* Your task *
Provide the data again in its entirety, exactly as given.
Top of Task input
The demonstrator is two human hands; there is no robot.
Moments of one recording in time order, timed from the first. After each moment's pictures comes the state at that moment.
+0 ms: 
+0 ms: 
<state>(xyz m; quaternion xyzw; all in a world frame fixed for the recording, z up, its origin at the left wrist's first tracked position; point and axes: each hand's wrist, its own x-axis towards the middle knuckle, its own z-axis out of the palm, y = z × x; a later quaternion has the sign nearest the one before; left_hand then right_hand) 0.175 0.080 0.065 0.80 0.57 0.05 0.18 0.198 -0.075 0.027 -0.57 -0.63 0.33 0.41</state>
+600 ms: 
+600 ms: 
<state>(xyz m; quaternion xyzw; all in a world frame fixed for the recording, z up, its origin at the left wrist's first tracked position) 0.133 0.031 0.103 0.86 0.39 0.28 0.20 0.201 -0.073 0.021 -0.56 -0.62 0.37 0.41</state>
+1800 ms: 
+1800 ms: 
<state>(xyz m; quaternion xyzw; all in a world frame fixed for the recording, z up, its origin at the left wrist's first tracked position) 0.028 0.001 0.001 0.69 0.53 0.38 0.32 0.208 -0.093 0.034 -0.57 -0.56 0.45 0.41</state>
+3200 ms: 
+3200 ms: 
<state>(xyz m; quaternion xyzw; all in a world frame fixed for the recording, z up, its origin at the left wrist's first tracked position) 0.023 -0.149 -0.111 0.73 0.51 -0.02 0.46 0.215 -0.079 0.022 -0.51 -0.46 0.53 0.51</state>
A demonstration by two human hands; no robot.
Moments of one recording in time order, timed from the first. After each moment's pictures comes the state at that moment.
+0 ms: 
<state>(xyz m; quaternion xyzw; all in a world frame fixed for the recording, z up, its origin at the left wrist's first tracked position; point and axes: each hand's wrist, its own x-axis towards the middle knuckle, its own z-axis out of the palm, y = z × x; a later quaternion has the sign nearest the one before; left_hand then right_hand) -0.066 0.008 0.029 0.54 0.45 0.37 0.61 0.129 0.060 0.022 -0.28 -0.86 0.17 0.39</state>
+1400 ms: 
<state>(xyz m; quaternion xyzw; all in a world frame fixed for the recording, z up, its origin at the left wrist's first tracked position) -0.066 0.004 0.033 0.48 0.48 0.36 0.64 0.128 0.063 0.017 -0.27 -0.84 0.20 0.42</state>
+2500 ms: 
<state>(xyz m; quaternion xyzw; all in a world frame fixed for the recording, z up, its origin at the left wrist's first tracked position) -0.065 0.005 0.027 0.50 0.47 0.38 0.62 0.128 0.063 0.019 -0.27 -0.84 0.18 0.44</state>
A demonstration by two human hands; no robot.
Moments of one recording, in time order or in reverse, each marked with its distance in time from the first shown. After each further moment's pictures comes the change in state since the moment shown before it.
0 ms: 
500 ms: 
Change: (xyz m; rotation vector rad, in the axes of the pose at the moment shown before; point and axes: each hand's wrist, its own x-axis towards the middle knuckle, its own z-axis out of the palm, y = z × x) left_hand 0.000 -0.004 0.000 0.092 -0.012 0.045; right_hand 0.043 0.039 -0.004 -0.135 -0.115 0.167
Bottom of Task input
* Answer *
The demonstrator is two human hands; there is no robot.
Moments of one recording in time order, timed from the first. After each moment's pictures comes the state at that moment.
+0 ms: 
+0 ms: 
<state>(xyz m; quaternion xyzw; all in a world frame fixed for the recording, z up, its origin at the left wrist's first tracked position; point and axes: each hand's wrist, its own x-axis towards the middle knuckle, its own z-axis out of the palm, y = z × x; a later quaternion has the sign nearest the one before; left_hand then right_hand) 0.175 0.080 0.065 0.80 0.57 0.05 0.18 0.198 -0.075 0.027 -0.57 -0.63 0.33 0.41</state>
+600 ms: 
+600 ms: 
<state>(xyz m; quaternion xyzw; all in a world frame fixed for the recording, z up, its origin at the left wrist's first tracked position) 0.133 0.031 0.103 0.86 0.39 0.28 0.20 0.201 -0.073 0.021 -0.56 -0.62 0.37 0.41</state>
+1800 ms: 
+1800 ms: 
<state>(xyz m; quaternion xyzw; all in a world frame fixed for the recording, z up, its origin at the left wrist's first tracked position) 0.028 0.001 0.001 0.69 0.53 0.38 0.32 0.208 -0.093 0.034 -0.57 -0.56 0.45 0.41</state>
+3200 ms: 
+3200 ms: 
<state>(xyz m; quaternion xyzw; all in a world frame fixed for the recording, z up, its origin at the left wrist's first tracked position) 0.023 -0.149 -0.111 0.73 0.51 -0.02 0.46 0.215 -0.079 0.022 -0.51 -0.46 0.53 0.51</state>
A demonstration by two human hands; no robot.
Moments of one recording in time order, timed from the first. After each moment's pictures comes the state at that moment.
+0 ms: 
<state>(xyz m; quaternion xyzw; all in a world frame fixed for the recording, z up, its origin at the left wrist's first tracked position; point and axes: each hand's wrist, its own x-axis towards the middle knuckle, its own z-axis out of the palm, y = z × x; a later quaternion has the sign nearest the one before; left_hand then right_hand) -0.066 0.008 0.029 0.54 0.45 0.37 0.61 0.129 0.060 0.022 -0.28 -0.86 0.17 0.39</state>
+1400 ms: 
<state>(xyz m; quaternion xyzw; all in a world frame fixed for the recording, z up, its origin at the left wrist's first tracked position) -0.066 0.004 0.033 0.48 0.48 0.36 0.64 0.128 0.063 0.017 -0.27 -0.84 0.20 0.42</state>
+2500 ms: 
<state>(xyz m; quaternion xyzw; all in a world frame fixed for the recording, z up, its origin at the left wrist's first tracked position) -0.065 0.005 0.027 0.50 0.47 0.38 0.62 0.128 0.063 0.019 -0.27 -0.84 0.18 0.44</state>
A demonstration by two human hands; no robot.
Moments of one recording, in time order or in reverse, each marked with its distance in time from the first shown. After each further moment's pictures comes the change in state since the moment shown before it.
0 ms: 
500 ms: 
Change: (xyz m; rotation vector rad, in the axes of the pose at the moment shown before; point and axes: each hand's wrist, its own x-axis towards the middle knuckle, its own z-axis out of the palm, y = z × x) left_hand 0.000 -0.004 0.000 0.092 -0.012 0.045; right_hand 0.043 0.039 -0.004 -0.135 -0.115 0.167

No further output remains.